According to executives there, Alameda focused on specialized trading tactics by the end of 2021. Alameda focused in trading so-called alt-coins, such as two that pay homage to the Shiba Inu dog breed, as well as coins produced by FTX itself, such as FTT, while rivals like Wintermute Trading Ltd. and Jump Trading Group made markets in bitcoin and ether, which were quite extensively traded.

In 2021, Alameda produced over $1 billion in profits, according to those with knowledge of the figures. In that year, cryptocurrencies of all stripes, including those made as jokes, skyrocketed.

Evgeny Gaevoy, CEO of Wintermute, remarked,

They were really good at locating and extracting these specific prospects.

In October 2021, Mr. Bankman-Fried appointed Ms. Ellison and another worker, Sam Trabucco, as Alameda’s co-CEOs.

The cryptocurrency market was almost at its pinnacle in December 2021. A month ago, Bitcoin had reached its all-time high. Venture capitalists had invested more than $1 billion in FTX, and Mr. Bankman-Fried was just weeks away from securing an additional $400 million in investment for the exchange.

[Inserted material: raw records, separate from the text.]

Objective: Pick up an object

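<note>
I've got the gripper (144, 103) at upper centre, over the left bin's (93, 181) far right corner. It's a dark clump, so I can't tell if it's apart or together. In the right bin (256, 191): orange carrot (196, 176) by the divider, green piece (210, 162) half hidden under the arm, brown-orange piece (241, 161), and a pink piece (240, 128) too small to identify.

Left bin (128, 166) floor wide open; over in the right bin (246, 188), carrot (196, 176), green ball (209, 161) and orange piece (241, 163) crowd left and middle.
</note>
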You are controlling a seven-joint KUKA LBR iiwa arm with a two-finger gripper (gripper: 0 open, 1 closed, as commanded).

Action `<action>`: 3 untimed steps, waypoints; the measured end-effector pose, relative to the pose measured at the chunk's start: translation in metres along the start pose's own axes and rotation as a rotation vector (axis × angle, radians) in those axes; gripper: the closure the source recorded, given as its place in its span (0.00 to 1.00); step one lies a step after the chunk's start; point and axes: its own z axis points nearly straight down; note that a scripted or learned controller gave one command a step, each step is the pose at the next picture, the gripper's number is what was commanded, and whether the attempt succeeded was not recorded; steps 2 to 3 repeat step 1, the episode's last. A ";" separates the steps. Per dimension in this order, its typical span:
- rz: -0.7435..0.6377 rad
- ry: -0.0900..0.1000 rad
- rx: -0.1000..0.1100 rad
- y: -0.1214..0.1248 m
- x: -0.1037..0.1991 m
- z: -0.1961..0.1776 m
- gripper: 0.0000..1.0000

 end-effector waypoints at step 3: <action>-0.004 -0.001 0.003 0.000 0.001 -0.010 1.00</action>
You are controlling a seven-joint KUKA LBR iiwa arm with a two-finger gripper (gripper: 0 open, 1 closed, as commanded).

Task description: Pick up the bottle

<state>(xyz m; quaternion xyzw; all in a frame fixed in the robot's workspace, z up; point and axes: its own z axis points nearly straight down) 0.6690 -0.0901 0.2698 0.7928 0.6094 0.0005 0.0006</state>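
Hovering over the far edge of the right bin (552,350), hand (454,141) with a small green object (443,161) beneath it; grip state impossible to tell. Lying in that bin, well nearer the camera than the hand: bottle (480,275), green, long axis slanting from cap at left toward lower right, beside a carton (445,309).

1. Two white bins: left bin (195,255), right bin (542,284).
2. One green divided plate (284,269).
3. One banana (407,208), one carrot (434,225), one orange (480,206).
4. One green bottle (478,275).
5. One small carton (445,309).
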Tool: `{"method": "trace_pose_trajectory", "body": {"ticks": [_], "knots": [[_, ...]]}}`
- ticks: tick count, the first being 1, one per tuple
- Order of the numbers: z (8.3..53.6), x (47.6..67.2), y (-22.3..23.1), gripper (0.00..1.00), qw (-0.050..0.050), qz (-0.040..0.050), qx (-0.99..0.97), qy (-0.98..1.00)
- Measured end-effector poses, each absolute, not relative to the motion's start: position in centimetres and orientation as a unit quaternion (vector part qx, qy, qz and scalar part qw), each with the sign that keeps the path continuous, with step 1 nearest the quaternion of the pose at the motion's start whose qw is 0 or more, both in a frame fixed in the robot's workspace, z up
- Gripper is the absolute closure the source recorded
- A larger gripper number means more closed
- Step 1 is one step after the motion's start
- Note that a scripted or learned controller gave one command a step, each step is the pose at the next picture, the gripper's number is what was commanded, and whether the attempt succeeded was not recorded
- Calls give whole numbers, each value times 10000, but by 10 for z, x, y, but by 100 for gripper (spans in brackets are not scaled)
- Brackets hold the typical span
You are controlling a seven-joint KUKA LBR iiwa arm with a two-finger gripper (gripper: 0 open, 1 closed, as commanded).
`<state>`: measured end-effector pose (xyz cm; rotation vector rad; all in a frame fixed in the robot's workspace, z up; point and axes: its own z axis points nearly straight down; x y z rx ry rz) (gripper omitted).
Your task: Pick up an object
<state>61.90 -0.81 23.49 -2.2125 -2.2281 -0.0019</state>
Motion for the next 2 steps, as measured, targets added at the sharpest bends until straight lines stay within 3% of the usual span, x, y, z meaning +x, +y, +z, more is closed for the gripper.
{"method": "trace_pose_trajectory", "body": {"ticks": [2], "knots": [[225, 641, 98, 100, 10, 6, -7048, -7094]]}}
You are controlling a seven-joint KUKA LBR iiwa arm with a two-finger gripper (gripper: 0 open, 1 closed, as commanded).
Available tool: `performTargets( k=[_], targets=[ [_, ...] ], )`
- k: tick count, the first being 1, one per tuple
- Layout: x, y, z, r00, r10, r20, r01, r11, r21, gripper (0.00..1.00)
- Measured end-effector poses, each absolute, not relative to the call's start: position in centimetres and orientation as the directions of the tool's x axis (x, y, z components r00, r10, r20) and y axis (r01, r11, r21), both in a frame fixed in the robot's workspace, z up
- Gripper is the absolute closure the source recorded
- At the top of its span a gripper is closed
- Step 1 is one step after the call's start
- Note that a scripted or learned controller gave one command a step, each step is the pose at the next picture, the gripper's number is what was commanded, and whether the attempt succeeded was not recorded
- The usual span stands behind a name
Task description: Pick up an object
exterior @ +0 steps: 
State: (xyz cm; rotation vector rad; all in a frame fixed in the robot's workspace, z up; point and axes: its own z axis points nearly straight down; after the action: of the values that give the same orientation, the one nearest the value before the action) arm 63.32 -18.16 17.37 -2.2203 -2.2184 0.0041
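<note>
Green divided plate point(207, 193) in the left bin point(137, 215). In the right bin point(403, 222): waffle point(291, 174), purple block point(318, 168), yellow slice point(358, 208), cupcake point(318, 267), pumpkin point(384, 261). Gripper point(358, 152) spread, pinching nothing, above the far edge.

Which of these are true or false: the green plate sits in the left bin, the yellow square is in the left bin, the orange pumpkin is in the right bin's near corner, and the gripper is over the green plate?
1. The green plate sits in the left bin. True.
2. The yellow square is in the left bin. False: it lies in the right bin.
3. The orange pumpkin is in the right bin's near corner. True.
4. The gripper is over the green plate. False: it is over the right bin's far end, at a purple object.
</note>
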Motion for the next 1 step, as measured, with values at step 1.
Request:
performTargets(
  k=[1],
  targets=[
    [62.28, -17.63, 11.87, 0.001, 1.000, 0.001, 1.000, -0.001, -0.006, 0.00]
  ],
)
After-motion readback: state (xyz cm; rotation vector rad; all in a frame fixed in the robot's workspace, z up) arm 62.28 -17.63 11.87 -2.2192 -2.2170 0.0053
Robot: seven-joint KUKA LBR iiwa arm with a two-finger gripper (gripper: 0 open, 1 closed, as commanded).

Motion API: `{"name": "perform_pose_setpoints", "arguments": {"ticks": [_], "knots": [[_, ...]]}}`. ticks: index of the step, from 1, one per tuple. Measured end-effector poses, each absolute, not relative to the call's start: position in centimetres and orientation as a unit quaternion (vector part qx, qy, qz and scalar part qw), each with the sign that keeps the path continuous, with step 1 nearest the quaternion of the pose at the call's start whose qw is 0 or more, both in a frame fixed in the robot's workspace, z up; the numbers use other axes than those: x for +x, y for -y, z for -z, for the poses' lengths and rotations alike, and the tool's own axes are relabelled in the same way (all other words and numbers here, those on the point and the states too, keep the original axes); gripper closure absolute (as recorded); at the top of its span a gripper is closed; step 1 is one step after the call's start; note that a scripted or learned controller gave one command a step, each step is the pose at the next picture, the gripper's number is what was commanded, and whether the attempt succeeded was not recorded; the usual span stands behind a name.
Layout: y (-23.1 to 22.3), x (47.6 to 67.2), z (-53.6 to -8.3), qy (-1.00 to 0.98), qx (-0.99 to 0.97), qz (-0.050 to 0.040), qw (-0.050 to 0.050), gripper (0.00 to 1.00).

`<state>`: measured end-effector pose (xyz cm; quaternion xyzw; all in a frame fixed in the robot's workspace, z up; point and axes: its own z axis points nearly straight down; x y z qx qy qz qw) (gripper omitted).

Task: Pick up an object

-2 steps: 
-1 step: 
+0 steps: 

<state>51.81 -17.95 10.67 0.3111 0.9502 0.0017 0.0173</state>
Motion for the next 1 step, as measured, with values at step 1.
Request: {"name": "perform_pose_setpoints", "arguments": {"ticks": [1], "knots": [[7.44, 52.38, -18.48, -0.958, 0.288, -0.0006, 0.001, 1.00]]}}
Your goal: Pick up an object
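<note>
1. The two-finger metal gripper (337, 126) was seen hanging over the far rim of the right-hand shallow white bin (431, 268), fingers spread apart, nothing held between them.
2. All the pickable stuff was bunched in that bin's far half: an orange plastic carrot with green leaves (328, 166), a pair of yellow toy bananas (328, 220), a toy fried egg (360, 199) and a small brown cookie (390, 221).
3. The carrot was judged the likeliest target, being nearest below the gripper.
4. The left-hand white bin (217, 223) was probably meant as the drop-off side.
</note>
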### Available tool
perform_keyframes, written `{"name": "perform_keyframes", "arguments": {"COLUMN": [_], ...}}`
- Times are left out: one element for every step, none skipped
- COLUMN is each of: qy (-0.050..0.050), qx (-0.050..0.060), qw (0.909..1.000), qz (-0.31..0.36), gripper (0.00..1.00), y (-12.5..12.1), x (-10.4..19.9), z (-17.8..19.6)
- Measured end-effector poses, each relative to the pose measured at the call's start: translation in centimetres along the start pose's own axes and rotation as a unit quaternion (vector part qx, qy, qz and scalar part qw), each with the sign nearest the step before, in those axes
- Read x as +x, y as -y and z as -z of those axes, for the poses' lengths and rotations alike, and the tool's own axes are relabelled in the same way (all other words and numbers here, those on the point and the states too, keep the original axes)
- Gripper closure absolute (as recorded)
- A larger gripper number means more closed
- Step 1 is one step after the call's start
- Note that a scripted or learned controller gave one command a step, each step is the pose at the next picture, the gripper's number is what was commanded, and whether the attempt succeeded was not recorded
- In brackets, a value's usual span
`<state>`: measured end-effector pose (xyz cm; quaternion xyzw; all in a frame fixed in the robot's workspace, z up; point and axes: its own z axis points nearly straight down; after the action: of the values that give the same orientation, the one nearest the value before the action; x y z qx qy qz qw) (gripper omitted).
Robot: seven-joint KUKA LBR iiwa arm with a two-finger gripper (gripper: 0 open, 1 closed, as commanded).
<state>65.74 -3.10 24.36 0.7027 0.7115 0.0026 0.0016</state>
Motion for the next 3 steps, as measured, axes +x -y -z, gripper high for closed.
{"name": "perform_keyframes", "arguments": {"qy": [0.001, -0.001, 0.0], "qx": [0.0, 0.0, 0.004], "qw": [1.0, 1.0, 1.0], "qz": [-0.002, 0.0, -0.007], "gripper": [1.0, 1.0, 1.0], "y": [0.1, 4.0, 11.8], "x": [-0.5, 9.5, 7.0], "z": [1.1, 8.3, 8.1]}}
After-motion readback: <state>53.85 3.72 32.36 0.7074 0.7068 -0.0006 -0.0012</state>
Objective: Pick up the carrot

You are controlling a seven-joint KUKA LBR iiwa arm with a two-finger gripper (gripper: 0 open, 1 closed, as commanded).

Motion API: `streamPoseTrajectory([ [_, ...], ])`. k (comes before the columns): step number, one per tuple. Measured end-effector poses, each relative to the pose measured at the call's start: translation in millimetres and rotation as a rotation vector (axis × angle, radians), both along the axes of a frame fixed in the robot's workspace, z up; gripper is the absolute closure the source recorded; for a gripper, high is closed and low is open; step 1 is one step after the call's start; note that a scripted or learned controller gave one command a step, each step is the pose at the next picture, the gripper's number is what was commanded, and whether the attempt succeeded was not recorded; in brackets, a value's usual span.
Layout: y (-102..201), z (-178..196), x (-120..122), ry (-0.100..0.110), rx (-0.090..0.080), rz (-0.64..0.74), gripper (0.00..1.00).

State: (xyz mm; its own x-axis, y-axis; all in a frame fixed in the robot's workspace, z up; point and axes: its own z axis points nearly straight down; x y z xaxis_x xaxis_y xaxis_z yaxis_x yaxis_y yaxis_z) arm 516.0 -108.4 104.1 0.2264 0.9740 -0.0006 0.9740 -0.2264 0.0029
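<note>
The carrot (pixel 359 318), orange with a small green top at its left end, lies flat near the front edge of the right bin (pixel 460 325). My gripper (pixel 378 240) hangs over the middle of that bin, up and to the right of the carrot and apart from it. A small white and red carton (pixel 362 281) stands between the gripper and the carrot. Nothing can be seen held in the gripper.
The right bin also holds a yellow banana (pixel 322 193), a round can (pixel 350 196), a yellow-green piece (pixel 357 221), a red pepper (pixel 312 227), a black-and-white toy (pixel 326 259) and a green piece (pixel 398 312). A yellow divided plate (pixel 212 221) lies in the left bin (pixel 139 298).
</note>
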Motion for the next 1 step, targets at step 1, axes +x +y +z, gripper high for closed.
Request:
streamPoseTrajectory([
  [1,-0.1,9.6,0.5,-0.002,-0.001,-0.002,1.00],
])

According to the SEC, Mr. Bankman-Fried continued to have a significant role in Alameda’s decision-making even though he had left his position as CEO by that point.

Six thousand eight hundred kilometers from his base in the Bahamas, in the Central Asian republic of Kazakhstan, the presidential palace was his destination. He presented the case for crypto despite reservations about the vast amount of energy required to manufacture it when speaking with a small group of Western asset managers and hedge-fund executives.

Alameda benefited significantly financially from Kassym-Jomart Tokayev’s backing of crypto miners, who operate the vast numbers of computers required to unlock new coins. This mining corporation had a number of data centers in Kazakhstan, and the trading company had invested more than $100 million in it.

Following the meeting, Alameda started investing additional $1 billion in Genesis Digital Assets. According to a business document that the Journal reviewed, it was by far the biggest venture capital investment made by Alameda. It was bad timing because the price of bitcoin immediately fell, and with it, miner revenues.

According to a business document, Alameda invested $1.4 billion in startups in 2021, up from just $10.5 million the previous year.

A string of defaults resulted from a pair of cryptocurrencies’ fall in May. In order to support failing businesses, Mr. Bankman-Fried extended hundreds of millions of dollars.

However, Alameda’s investments were losing value quickly. Lenders started requesting their money back. According to the CFTC, Mr. Bankman-Fried pressured the company to borrow billions of dollars in FTX client monies to pay off its debts.

Mr. Bankman-Fried was secretly considering closing Alameda a few months before his empire crumbled.

In a paper he shared with others, he stated, “I only started thinking about this today, and hence haven’t vetted it much yet,” according to the CFTC complaint. However, I believe it may be time for Alameda Research to cease operations. Sincerely, a year ago it was probably time to do that.